_Aim of the exercise_. Every record below is to be retyped exactly.

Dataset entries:

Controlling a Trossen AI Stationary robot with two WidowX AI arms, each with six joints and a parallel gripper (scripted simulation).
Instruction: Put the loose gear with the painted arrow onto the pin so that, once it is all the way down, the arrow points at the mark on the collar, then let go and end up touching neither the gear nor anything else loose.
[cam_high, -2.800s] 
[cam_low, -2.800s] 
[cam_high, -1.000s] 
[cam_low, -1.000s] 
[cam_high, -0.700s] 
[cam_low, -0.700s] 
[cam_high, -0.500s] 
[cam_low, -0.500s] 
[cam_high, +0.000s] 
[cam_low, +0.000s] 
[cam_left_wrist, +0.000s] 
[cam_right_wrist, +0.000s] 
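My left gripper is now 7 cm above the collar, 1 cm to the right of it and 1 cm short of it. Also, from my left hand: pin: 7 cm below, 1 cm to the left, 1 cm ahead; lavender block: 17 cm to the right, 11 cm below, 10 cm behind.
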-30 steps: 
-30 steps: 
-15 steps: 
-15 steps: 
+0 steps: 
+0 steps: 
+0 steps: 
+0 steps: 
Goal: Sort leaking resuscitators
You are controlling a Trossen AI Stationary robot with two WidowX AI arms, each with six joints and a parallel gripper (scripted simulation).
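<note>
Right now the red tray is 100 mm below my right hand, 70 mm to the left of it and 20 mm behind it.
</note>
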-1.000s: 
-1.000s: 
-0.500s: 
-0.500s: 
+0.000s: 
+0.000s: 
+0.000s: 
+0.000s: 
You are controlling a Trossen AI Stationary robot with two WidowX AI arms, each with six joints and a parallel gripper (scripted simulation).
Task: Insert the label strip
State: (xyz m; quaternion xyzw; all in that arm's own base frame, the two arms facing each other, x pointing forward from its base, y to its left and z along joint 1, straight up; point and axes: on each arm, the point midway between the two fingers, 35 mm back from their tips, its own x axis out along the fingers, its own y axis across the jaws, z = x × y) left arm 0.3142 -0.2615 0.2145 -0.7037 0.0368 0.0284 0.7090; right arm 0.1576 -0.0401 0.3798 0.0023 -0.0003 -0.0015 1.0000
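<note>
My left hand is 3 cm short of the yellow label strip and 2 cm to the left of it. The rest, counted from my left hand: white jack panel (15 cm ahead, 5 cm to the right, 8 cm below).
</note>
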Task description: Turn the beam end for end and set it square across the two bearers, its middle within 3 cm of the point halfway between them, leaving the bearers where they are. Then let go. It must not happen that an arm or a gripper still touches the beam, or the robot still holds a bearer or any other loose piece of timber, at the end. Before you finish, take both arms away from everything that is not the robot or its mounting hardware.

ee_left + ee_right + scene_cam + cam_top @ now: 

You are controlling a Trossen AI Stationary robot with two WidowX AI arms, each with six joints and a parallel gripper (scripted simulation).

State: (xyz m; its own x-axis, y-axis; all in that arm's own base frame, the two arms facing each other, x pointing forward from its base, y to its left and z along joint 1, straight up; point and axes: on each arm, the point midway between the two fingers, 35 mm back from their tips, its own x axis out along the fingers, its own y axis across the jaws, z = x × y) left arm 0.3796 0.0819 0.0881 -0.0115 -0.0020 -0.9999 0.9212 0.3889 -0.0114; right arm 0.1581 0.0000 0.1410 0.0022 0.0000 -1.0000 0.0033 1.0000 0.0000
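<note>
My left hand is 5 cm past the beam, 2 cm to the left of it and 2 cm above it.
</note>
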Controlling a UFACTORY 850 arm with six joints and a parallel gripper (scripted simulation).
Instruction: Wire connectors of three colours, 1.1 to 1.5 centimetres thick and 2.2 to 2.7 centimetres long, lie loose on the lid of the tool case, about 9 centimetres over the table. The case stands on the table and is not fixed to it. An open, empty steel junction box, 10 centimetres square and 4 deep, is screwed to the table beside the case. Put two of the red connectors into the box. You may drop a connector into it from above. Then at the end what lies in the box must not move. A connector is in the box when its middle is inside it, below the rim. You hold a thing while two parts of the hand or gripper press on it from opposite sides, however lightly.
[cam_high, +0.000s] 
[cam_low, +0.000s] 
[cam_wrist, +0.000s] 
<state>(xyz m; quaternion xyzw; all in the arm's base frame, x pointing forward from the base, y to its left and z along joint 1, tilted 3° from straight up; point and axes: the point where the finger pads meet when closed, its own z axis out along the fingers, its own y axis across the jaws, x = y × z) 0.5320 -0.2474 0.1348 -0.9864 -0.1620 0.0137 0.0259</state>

_Response to the task_.
Controlling a Trossen AI Stationary robot with two WidowX AI arms, each with six joints and a parallel gripper (scripted simulation).
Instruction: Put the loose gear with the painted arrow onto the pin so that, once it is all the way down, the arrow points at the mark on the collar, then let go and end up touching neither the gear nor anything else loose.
[cam_high, -2.800s] 
[cam_low, -2.800s] 
[cam_high, -1.000s] 
[cam_low, -1.000s] 
[cam_high, -0.700s] 
[cam_low, -0.700s] 
[cam_high, -0.500s] 
[cam_low, -0.500s] 
[cam_high, +0.000s] 
[cam_low, +0.000s] 
[cam_left_wrist, +0.000s] 
[cam_right_wrist, +0.000s] 
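My left gripper is now 7 cm above the collar, 1 cm to the right of it and 1 cm short of it. Also, from my left hand: pin: 7 cm below, 1 cm to the left, 1 cm ahead; lavender block: 17 cm to the right, 11 cm below, 10 cm behind.
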-30 steps: 
-30 steps: 
-15 steps: 
-15 steps: 
+0 steps: 
+0 steps: 
+0 steps: 
+0 steps: 
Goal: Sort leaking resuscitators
You are controlling a Trossen AI Stationary robot with two WidowX AI arms, each with six joints and a parallel gripper (scripted simulation).
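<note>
Right now the red tray is 100 mm below my right hand, 70 mm to the left of it and 20 mm behind it.
</note>
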-1.000s: 
-1.000s: 
-0.500s: 
-0.500s: 
+0.000s: 
+0.000s: 
+0.000s: 
+0.000s: 
You are controlling a Trossen AI Stationary robot with two WidowX AI arms, each with six joints and a parallel gripper (scripted simulation).
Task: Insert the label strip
State: (xyz m; quaternion xyzw; all in that arm's own base frame, the two arms facing each other, x pointing forward from its base, y to its left and z along joint 1, straight up; point and axes: on each arm, the point midway between the two fingers, 35 mm back from their tips, its own x axis out along the fingers, its own y axis across the jaws, z = x × y) left arm 0.3142 -0.2615 0.2145 -0.7037 0.0368 0.0284 0.7090; right arm 0.1576 -0.0401 0.3798 0.0023 -0.0003 -0.0015 1.0000
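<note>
My left hand is 3 cm short of the yellow label strip and 2 cm to the left of it. The rest, counted from my left hand: white jack panel (15 cm ahead, 5 cm to the right, 8 cm below).
</note>
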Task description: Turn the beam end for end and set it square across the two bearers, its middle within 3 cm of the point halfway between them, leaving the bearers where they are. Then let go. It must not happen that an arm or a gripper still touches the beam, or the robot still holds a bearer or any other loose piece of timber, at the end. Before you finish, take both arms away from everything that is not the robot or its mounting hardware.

ee_left + ee_right + scene_cam + cam_top @ now: 

You are controlling a Trossen AI Stationary robot with two WidowX AI arms, each with six joints and a parallel gripper (scripted simulation).

State: (xyz m; its own x-axis, y-axis; all in that arm's own base frame, the two arms facing each other, x pointing forward from its base, y to its left and z along joint 1, straight up; point and axes: on each arm, the point midway between the two fingers, 35 mm back from their tips, its own x axis out along the fingers, its own y axis across the jaws, z = x × y) left arm 0.3796 0.0819 0.0881 -0.0115 -0.0020 -0.9999 0.9212 0.3889 -0.0114; right arm 0.1581 0.0000 0.1410 0.0022 0.0000 -1.0000 0.0033 1.0000 0.0000
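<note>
My left hand is 5 cm past the beam, 2 cm to the left of it and 2 cm above it.
</note>
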Controlling a UFACTORY 850 arm with six joints and a parallel gripper (scripted simulation).
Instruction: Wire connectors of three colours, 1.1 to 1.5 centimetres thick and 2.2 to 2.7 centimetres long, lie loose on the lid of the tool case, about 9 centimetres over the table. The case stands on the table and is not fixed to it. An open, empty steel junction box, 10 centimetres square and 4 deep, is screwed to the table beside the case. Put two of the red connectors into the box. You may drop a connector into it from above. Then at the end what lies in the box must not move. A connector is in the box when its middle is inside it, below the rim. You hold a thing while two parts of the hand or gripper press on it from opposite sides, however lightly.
[cam_high, +0.000s] 
[cam_low, +0.000s] 
[cam_wrist, +0.000s] 
<state>(xyz m; quaternion xyzw; all in the arm's base frame, x pointing forward from the base, y to its left and z along joint 1, tilted 3° from straight up; point and axes: the point where the finger pads meet when closed, its own z axis out along the fingers, its own y axis across the jaws, x = y × z) 0.5320 -0.2474 0.1348 -0.9864 -0.1620 0.0137 0.0259</state>

The required output has been given in full.